§ **Your assignment**
All records shown below should be given again, character for character.

Records for processing Block Start

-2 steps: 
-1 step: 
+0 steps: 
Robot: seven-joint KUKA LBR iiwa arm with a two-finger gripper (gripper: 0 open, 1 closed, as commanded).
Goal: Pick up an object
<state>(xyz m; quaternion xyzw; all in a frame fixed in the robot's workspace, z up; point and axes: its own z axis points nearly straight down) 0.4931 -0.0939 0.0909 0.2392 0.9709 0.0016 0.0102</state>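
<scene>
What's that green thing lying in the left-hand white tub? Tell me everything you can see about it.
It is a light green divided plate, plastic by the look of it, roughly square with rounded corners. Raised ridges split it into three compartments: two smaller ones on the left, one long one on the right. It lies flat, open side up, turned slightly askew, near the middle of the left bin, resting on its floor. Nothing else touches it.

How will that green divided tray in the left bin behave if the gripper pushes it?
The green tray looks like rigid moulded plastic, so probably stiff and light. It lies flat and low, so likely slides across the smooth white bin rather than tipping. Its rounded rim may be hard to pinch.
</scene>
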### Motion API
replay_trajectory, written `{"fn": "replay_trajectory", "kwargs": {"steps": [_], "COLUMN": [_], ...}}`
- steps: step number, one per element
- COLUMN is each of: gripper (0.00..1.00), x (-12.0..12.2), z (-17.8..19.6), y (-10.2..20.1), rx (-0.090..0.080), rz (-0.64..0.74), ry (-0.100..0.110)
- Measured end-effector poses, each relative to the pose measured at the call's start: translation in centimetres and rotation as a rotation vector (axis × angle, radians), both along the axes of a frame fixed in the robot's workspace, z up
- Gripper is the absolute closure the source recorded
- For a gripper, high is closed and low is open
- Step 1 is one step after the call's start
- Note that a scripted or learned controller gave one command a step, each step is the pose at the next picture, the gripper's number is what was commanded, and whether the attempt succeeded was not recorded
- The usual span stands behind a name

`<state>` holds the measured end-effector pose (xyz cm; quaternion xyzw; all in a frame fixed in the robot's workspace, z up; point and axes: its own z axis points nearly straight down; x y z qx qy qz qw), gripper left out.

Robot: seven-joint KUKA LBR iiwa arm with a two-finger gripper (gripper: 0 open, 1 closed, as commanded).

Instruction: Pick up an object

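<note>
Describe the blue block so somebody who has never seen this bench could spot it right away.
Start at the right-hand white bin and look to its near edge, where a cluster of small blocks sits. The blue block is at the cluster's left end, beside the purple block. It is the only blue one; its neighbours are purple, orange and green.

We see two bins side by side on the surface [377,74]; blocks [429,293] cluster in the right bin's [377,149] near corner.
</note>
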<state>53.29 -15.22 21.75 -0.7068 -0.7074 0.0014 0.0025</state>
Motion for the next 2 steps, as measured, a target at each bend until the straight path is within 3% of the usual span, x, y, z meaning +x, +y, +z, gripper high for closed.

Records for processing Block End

§ **Response box**
-2 steps: 
-1 step: 
+0 steps: 
Robot: seven-joint KUKA LBR iiwa arm with a two-finger gripper (gripper: 0 open, 1 closed, as commanded).
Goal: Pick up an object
<state>(xyz m; quaternion xyzw; all in a frame fixed in the robot's workspace, z up; point and axes: its own z axis points nearly straight down) 0.4931 -0.0939 0.0909 0.2392 0.9709 0.0016 0.0102</state>
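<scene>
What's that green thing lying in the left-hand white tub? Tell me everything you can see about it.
It is a light green divided plate, plastic by the look of it, roughly square with rounded corners. Raised ridges split it into three compartments: two smaller ones on the left, one long one on the right. It lies flat, open side up, turned slightly askew, near the middle of the left bin, resting on its floor. Nothing else touches it.

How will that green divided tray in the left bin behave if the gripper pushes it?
The green tray looks like rigid moulded plastic, so probably stiff and light. It lies flat and low, so likely slides across the smooth white bin rather than tipping. Its rounded rim may be hard to pinch.
</scene>
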### Motion API
replay_trajectory, written `{"fn": "replay_trajectory", "kwargs": {"steps": [_], "COLUMN": [_], ...}}`
- steps: step number, one per element
- COLUMN is each of: gripper (0.00..1.00), x (-12.0..12.2), z (-17.8..19.6), y (-10.2..20.1), rx (-0.090..0.080), rz (-0.64..0.74), ry (-0.100..0.110)
- Measured end-effector poses, each relative to the pose measured at the call's start: translation in centimetres and rotation as a rotation vector (axis × angle, radians), both along the axes of a frame fixed in the robot's workspace, z up
- Gripper is the absolute closure the source recorded
- For a gripper, high is closed and low is open
- Step 1 is one step after the call's start
- Note that a scripted or learned controller gave one command a step, each step is the pose at the next picture, the gripper's number is what was commanded, and whether the attempt succeeded was not recorded
- The usual span stands behind a name

`<state>` holds the measured end-effector pose (xyz cm; quaternion xyzw; all in a frame fixed in the robot's workspace, z up; point and axes: its own z axis points nearly straight down; x y z qx qy qz qw), gripper left out.

Robot: seven-joint KUKA LBR iiwa arm with a two-finger gripper (gripper: 0 open, 1 closed, as commanded).

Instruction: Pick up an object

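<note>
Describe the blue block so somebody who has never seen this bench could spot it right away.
Start at the right-hand white bin and look to its near edge, where a cluster of small blocks sits. The blue block is at the cluster's left end, beside the purple block. It is the only blue one; its neighbours are purple, orange and green.

We see two bins side by side on the surface [377,74]; blocks [429,293] cluster in the right bin's [377,149] near corner.
</note>
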<state>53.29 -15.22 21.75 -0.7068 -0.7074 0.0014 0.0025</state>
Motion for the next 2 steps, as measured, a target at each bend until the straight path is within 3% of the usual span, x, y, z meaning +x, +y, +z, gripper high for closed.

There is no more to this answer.